▶ _BRIEF_: Leave out the pictures, and retype only the lines from the beginning of the material through the line that contains "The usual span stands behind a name", including both.

==================================================

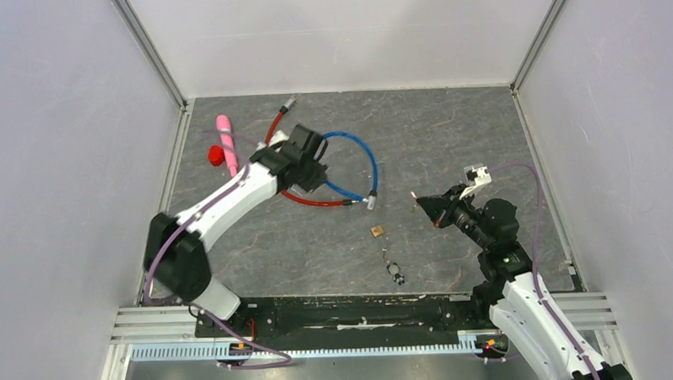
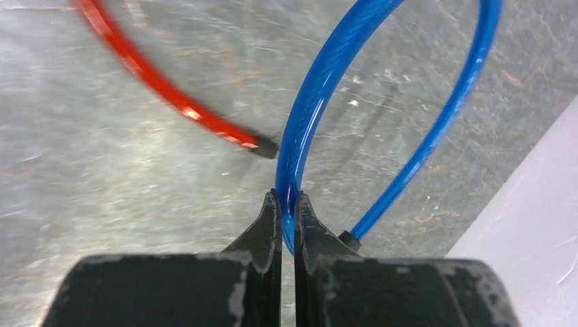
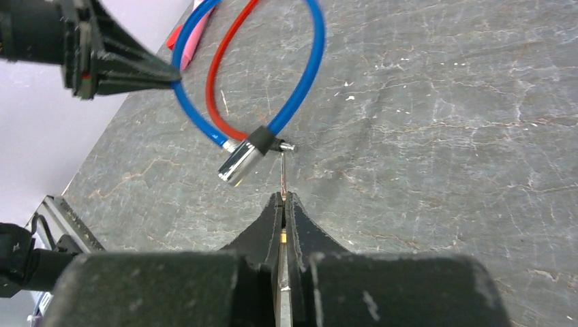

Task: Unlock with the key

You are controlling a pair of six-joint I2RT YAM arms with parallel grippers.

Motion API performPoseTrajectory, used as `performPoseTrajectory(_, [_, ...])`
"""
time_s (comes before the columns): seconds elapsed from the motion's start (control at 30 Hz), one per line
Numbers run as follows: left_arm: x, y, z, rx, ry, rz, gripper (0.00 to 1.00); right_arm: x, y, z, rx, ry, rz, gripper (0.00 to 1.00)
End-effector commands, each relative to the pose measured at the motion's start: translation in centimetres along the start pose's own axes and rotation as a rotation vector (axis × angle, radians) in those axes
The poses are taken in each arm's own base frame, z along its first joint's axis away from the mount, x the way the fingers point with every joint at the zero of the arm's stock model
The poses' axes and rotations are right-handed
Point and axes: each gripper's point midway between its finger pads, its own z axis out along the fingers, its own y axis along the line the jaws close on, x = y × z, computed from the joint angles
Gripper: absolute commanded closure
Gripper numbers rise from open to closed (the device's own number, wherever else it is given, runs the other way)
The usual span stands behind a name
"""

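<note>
A blue cable lock (image 1: pixel 361 155) lies looped on the grey table, its silver barrel (image 3: pixel 240 161) and black end cap (image 3: pixel 262 139) facing my right arm. My left gripper (image 2: pixel 287 199) is shut on the blue cable (image 2: pixel 320 88) at the loop's left side. My right gripper (image 3: pixel 283 197) is shut on a thin key (image 3: pixel 282 174). The blade sticks out forward, its tip just short of the black end cap. In the top view, the right gripper (image 1: pixel 421 204) sits a little to the right of the barrel (image 1: pixel 370 202). A red cable (image 1: pixel 308 199) crosses under the blue loop.
A small brass piece (image 1: pixel 377 231) and a key ring (image 1: pixel 395 272) lie on the table in front of the lock. A pink object (image 1: pixel 226 136) and a red one (image 1: pixel 216 155) rest near the left wall. White walls close the table on three sides.
</note>
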Motion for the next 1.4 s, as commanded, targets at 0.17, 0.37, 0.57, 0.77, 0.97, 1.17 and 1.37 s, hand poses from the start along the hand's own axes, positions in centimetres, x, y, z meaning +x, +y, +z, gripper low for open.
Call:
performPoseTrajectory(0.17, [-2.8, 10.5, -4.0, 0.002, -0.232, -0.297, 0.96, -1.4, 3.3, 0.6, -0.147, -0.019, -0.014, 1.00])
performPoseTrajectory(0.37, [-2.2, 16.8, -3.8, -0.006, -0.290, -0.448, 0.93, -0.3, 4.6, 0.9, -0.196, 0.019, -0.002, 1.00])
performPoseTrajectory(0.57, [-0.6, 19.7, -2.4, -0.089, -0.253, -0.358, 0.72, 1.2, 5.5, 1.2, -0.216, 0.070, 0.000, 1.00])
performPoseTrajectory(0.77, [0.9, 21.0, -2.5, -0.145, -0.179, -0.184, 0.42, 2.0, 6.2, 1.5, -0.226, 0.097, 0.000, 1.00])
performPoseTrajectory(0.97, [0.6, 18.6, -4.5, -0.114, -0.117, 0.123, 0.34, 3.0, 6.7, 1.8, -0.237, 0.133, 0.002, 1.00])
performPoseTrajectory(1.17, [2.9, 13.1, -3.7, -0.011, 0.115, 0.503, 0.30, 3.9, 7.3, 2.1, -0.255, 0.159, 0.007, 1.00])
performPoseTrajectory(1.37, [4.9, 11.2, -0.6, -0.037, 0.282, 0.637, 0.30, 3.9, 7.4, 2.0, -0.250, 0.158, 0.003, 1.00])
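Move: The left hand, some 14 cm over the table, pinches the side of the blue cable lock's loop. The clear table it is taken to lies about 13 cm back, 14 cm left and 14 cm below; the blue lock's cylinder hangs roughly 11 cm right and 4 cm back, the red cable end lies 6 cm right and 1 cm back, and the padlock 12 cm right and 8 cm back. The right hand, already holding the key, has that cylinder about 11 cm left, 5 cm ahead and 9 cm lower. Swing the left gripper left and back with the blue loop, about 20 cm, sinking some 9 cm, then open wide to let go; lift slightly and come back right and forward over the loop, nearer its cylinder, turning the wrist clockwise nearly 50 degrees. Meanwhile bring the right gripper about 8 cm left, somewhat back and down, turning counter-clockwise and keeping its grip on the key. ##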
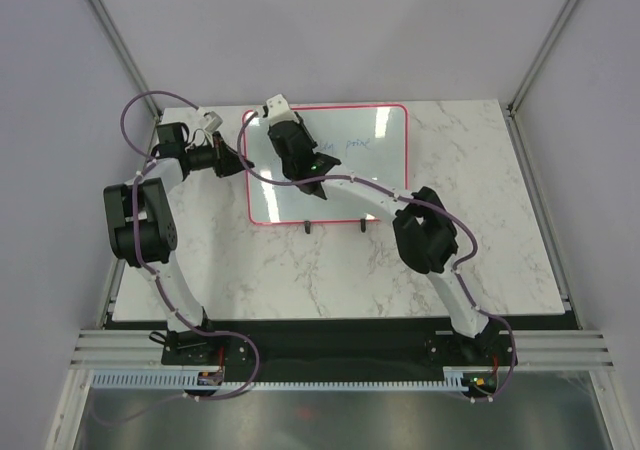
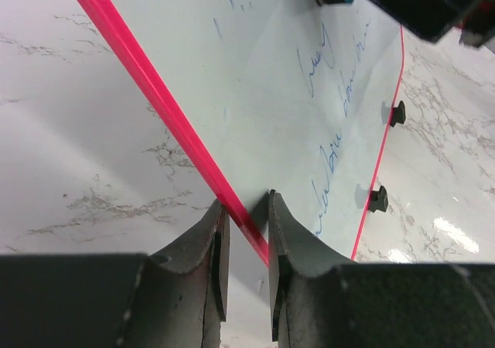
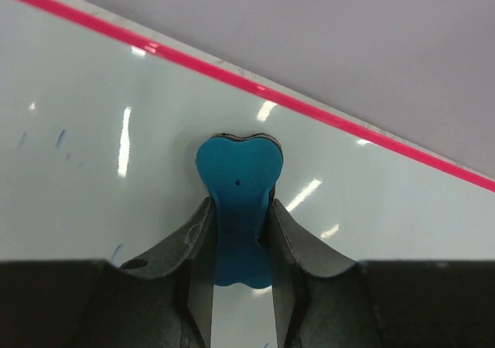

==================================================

▶ _TASK ANSWER_:
Task: Unlock with the key

You are controlling a pair of six-joint I2RT YAM arms with parallel grippers.

Motion API performPoseTrajectory, used as `performPoseTrajectory(_, [_, ...])`
"""
time_s (comes before the columns): seconds elapsed from the motion's start (control at 30 Hz), one per line
Numbers run as follows: left_arm: x, y, z, rx, ry, rz, gripper (0.00 to 1.00); right_arm: x, y, z, rx, ry, rz, gripper (0.00 to 1.00)
End-effector commands, each relative to the pose measured at the motion's start: translation in centimetres along the start pose's own axes and rotation as a rotation vector (axis × angle, radians) in those axes
The poses are taken in each arm's own base frame, z along its first joint's axis away from the mount, x the way the fingers point with every joint at the zero of the arm's stock model
The poses' axes and rotations are right-handed
Point and axes: each gripper's point midway between its finger pads, its own z axis out along the fingers, its own y axis along the line the jaws close on, x = y × z, computed from the joint angles
Gripper: absolute commanded closure
Gripper numbers rise from open to closed (the device's own number, wherever else it is given, runs the other way)
The usual span stands behind a name

The required output has been given in full.